Required action:
Repeat every record exactly.

Excerpts from a dataset:
* * * *

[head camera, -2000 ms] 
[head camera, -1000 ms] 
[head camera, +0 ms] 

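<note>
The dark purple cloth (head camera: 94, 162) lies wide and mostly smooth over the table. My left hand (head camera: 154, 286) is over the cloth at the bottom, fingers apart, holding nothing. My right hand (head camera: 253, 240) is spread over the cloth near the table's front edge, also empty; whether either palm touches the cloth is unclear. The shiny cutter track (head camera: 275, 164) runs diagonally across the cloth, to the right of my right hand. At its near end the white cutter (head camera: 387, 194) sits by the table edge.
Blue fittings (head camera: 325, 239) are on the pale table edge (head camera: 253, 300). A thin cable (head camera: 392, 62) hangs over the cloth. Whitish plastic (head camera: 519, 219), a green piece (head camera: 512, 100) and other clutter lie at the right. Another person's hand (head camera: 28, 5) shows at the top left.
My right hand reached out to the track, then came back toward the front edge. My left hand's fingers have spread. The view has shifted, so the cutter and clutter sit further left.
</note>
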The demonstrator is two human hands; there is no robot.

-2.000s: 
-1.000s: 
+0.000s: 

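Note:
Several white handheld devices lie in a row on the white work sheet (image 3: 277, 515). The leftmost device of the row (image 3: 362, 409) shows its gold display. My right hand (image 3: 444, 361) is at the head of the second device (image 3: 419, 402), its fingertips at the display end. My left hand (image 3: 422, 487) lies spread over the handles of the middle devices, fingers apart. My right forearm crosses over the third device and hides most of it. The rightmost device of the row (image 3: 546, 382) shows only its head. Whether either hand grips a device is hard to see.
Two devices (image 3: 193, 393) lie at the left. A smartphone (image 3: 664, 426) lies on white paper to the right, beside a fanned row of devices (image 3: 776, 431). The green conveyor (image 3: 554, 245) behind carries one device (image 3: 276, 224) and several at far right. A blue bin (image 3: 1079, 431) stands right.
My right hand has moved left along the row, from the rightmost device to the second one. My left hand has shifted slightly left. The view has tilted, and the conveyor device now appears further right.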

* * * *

Exercise result:
[head camera, -2000 ms] 
[head camera, -1000 ms] 
[head camera, +0 ms] 

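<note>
The dark purple cloth (head camera: 94, 162) lies wide and mostly smooth over the table. My left hand (head camera: 154, 286) is over the cloth at the bottom, fingers apart, holding nothing. My right hand (head camera: 253, 240) is spread over the cloth near the table's front edge, also empty; whether either palm touches the cloth is unclear. The shiny cutter track (head camera: 275, 164) runs diagonally across the cloth, to the right of my right hand. At its near end the white cutter (head camera: 387, 194) sits by the table edge.
Blue fittings (head camera: 325, 239) are on the pale table edge (head camera: 253, 300). A thin cable (head camera: 392, 62) hangs over the cloth. Whitish plastic (head camera: 519, 219), a green piece (head camera: 512, 100) and other clutter lie at the right. Another person's hand (head camera: 28, 5) shows at the top left.
My right hand reached out to the track, then came back toward the front edge. My left hand's fingers have spread. The view has shifted, so the cutter and clutter sit further left.
</note>
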The demonstrator is two human hands; there is no robot.

-2.000s: 
-1.000s: 
+0.000s: 

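Note:
Several white handheld devices lie in a row on the white work sheet (image 3: 277, 515). The leftmost device of the row (image 3: 362, 409) shows its gold display. My right hand (image 3: 444, 361) is at the head of the second device (image 3: 419, 402), its fingertips at the display end. My left hand (image 3: 422, 487) lies spread over the handles of the middle devices, fingers apart. My right forearm crosses over the third device and hides most of it. The rightmost device of the row (image 3: 546, 382) shows only its head. Whether either hand grips a device is hard to see.
Two devices (image 3: 193, 393) lie at the left. A smartphone (image 3: 664, 426) lies on white paper to the right, beside a fanned row of devices (image 3: 776, 431). The green conveyor (image 3: 554, 245) behind carries one device (image 3: 276, 224) and several at far right. A blue bin (image 3: 1079, 431) stands right.
My right hand has moved left along the row, from the rightmost device to the second one. My left hand has shifted slightly left. The view has tilted, and the conveyor device now appears further right.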

The output for this exercise is now complete.